More than 300 homeless refugees have pitched tents in front of City Hall in Paris as they seek a solution for housing accommodations from authorities. 

Families with children, single women and unaccompanied minors were among undocumented migrants and refugees forced to live on the streets who set up a camp in front of the building.

Hitting the road for a better life with his wife, Mehtap, two years ago, Ali from Afghanistan told Anadolu Agency that the couple came to France via Iran, Turkey, Greece and Italy.

After their application for residences was rejected in Turkey, the couple illegally crossed into Greece where authorities told them that they could make an appointment for residence in 2024.
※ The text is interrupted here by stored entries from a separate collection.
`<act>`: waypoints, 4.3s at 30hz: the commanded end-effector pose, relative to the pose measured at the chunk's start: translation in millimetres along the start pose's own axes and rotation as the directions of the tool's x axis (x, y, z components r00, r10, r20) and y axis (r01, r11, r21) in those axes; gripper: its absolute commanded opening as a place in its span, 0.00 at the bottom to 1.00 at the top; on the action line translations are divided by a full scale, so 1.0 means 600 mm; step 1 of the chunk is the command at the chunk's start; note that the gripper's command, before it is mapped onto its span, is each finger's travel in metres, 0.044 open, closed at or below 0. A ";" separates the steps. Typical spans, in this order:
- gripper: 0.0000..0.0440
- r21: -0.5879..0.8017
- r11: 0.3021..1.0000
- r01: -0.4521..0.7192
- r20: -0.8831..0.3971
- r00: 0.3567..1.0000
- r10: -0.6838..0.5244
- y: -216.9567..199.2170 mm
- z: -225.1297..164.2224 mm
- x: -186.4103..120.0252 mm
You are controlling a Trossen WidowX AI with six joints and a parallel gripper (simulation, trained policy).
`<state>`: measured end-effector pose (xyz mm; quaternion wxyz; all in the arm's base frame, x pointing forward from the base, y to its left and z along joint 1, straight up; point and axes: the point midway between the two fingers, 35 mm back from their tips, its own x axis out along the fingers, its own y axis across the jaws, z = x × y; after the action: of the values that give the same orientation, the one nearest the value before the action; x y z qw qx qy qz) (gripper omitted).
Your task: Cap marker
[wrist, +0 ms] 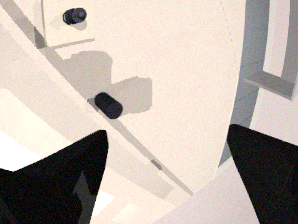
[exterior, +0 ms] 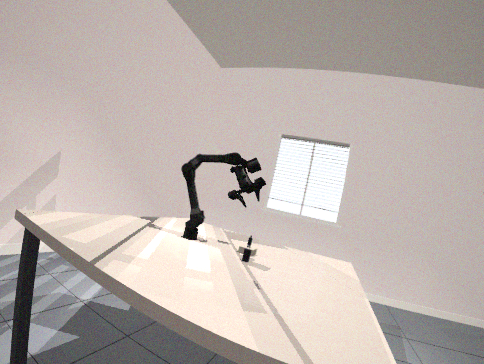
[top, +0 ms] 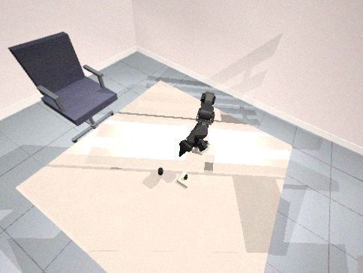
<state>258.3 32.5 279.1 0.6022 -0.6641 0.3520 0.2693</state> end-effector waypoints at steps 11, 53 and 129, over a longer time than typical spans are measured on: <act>0.74 0.070 0.990 -0.120 0.013 0.993 0.119 -0.003 -0.002 0.039; 0.73 0.281 0.858 -0.429 0.072 0.901 0.427 -0.005 -0.047 0.173; 0.17 0.145 0.730 -0.668 0.125 0.744 0.657 0.070 -0.097 0.340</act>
<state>343.8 -58.5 93.2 0.5377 -0.4169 0.5750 0.4543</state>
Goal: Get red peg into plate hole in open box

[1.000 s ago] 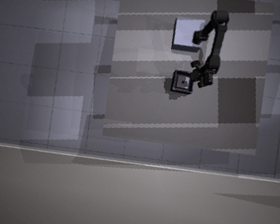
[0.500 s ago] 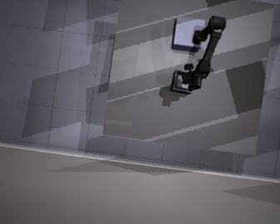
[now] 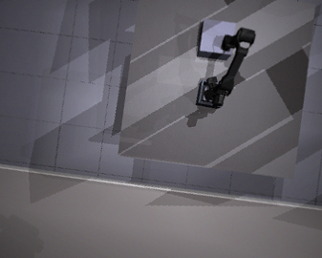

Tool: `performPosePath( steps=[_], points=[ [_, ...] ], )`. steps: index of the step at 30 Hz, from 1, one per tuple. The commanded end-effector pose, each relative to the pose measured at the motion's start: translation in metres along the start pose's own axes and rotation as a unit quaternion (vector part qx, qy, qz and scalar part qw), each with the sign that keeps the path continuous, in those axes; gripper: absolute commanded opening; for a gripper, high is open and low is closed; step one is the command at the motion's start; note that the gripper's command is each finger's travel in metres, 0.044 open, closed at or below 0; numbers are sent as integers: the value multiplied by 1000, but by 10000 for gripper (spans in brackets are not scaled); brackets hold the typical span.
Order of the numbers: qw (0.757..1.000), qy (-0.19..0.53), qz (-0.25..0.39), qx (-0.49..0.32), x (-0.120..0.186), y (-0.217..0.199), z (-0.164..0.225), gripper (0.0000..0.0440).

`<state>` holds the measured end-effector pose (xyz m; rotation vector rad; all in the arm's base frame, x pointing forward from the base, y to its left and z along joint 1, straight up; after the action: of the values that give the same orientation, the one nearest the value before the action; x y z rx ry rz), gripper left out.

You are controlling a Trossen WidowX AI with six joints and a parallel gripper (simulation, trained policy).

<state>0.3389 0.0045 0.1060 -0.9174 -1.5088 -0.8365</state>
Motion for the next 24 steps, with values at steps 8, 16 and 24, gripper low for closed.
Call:
performPosePath(
  steps=[8, 16, 24],
  points=[
    [1000, -9, -16, 4, -5, 17, -24, 371],
    [998, -40, -48, -9, -1, 26, -50, 440],
    [994, -73, -77, -27, 5, 31, -76, 440]
  ],
)
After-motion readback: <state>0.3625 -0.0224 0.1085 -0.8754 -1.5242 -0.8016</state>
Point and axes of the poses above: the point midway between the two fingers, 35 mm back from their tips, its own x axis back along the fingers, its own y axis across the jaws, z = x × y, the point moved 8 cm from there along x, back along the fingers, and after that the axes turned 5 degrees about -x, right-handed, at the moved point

“We faced a lot of difficulties in Greece. We couldn’t stand it and went to Italy with my wife and then we came to France,” said Ali.

“Here you see us in France. We are left all by ourselves,” he said as he highlighted their plight ​on the streets.

“We were living in filth, living in makeshift tents. Since we came here, we have been staying in tents for almost 10 days. It is the duty of the state to provide shelter to these people,” said Mehtap.

Mael de Marcellus, French association Utopia 56’s Paris coordinator, complained of the state’s indifference.

“It is the state’s duty to provide shelter to these people who are left around, but the state is not doing its duty. Many people apply to us for help, but our means are also limited,” he said.

Although they asked for help several times, the group did not get a response from the government nor the municipality, he said.

Security forces have not yet intervened with immigrants and that is pleasing, Marcellus stressed.

TIMMY Association’s head Esperance Minart said, in Paris, unaccompanied minors are interviewed shortly after arrival and seven out of 10 are rejected and abandoned to the streets.

They expect the related units to protect and integrate them as required by their responsibilities, said Minart.

As with the presumption of innocence, these children should be considered “vulnerable children” and should be enrolled in school like their peers, unless there is evidence showing that they are of age, she stressed.

She demanded that the government act responsibly. “We are not talking about millions of people here, we have the means to do everything right,” she said. “So let’s stop getting in the way of these young people, they will come anyway and they have no family. We have to integrate them [into society], they are already integrating quickly and beautifully. Unfortunately, we do the work that the governorships should do, voluntarily.”

Paris police cleared a migrant camp on Nov. 24, 2020, set up on the Place de la Republique in the center of the capital.

Several hundred tents were removed from the pavement, some with people still in them, as law enforcement sought to evacuate 500 people who set up just an hour before the operation.

Police used teargas and dispersed grenades to move migrants from the area.

Journalists, activists and politicians also expressed support for the refugees and condemned police violence.

The Place de la Republique is a large square located on the border between the 3rd, 10th, and 11th arrondissements in Paris.